*Data block:*
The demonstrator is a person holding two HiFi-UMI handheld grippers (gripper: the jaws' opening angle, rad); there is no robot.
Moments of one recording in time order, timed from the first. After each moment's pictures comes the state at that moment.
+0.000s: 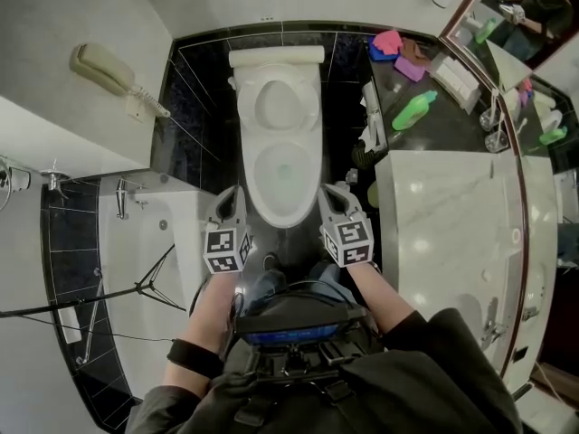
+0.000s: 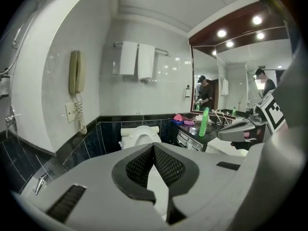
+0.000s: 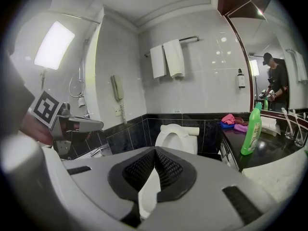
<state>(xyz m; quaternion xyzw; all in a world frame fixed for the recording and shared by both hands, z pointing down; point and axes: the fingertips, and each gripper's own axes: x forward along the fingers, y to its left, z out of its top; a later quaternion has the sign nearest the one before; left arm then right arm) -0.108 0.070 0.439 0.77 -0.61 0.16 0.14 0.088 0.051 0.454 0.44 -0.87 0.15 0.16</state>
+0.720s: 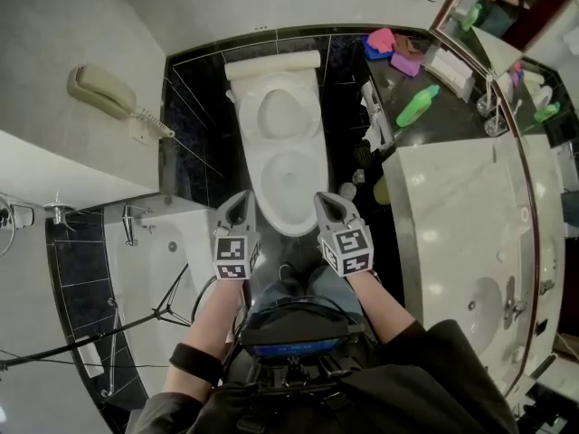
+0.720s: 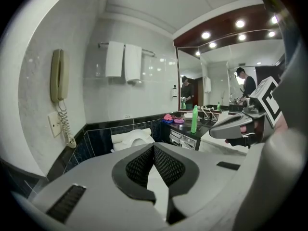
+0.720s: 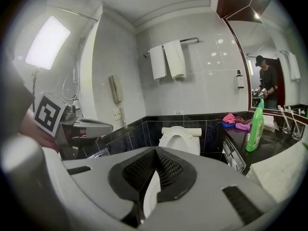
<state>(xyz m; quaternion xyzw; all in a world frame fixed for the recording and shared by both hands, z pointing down) -0.127 0.047 0.429 0.83 -0.53 0.18 0.09 0.022 0.054 0.442 0.47 -0.86 0.16 0.14</state>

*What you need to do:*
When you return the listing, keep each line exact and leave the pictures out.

*Result for this exercise:*
The demonstrator is a person holding two HiFi-UMI handheld grippers (gripper: the jaws' opening angle, rad); there is no robot.
Moments of one recording in time order, timed from the first. After each moment's pictures comes the state at that moment.
+0.000s: 
+0.000s: 
+0.000s: 
<state>(xyz m; quaternion xyzw; all in a world frame fixed for the recording and shared by both hands, z pointing down; point and axes: the fingertips, and each gripper's own axes: x forward along the fingers, y to its left, z out of its top; a later quaternion has the sign nearest the one before; left arm then right arm) -0.108 0.070 0.439 0.77 -0.61 0.16 0.14 0.088 0.051 0.454 0.44 -0.87 0.15 0.16</state>
+0.720s: 
+0.720s: 
+0.720s: 
<state>(xyz m; quaternion xyzw; all in a world frame fixed for the recording and shared by both hands, z pointing down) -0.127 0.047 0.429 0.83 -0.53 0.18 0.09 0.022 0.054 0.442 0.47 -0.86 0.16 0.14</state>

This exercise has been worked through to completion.